* **Work required**
Below are records. Count every line containing the word "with" and give the number alone.

== Material for this task

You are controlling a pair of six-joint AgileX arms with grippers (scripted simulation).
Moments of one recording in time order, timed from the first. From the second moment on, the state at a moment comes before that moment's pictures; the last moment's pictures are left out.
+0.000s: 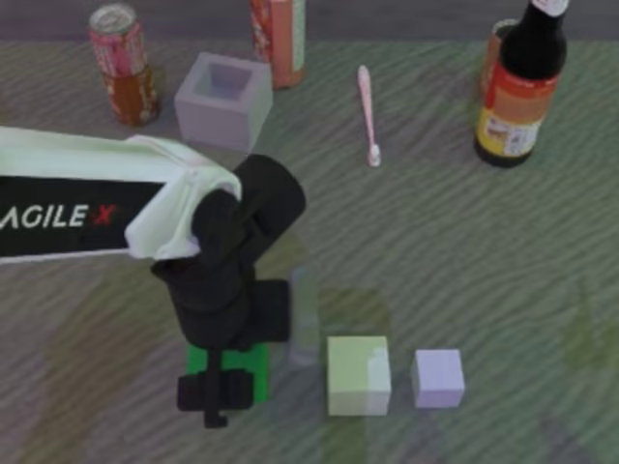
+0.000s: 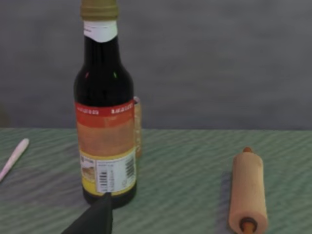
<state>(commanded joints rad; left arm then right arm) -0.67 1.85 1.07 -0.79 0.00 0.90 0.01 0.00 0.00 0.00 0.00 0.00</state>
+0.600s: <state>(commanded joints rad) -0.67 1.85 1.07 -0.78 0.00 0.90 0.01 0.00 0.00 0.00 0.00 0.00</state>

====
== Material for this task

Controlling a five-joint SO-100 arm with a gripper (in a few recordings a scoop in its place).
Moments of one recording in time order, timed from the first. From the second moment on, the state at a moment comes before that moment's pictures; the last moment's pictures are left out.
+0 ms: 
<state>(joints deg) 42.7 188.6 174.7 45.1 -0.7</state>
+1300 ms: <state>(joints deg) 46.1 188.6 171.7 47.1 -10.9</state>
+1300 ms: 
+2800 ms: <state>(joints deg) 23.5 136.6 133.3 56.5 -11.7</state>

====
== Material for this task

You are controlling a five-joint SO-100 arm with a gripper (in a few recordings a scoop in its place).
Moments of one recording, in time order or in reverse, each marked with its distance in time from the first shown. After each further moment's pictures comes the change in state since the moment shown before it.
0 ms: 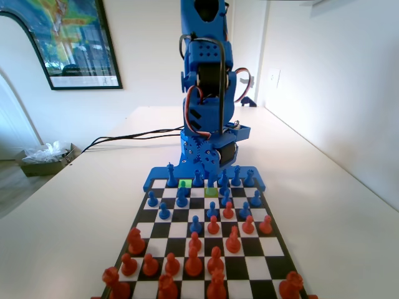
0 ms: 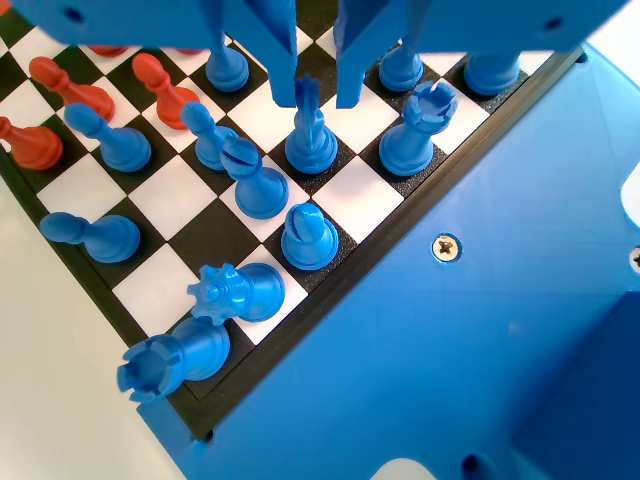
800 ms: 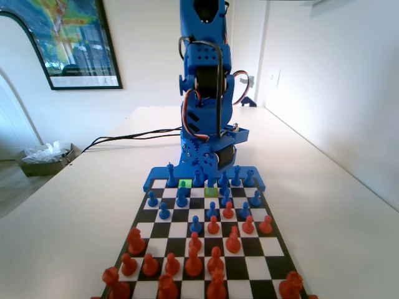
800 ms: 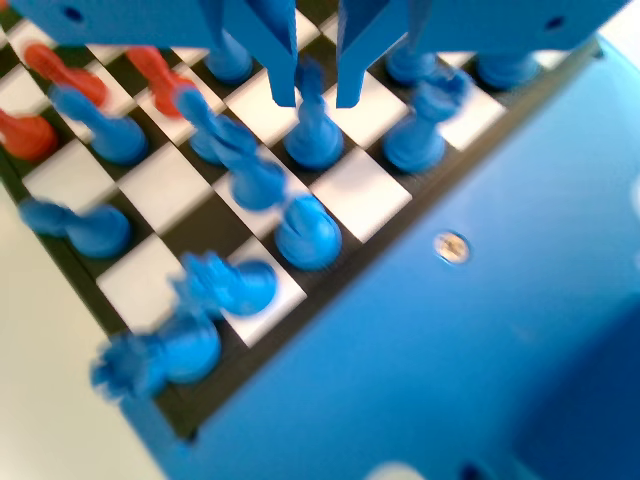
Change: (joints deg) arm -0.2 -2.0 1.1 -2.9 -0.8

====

* **Reply**
4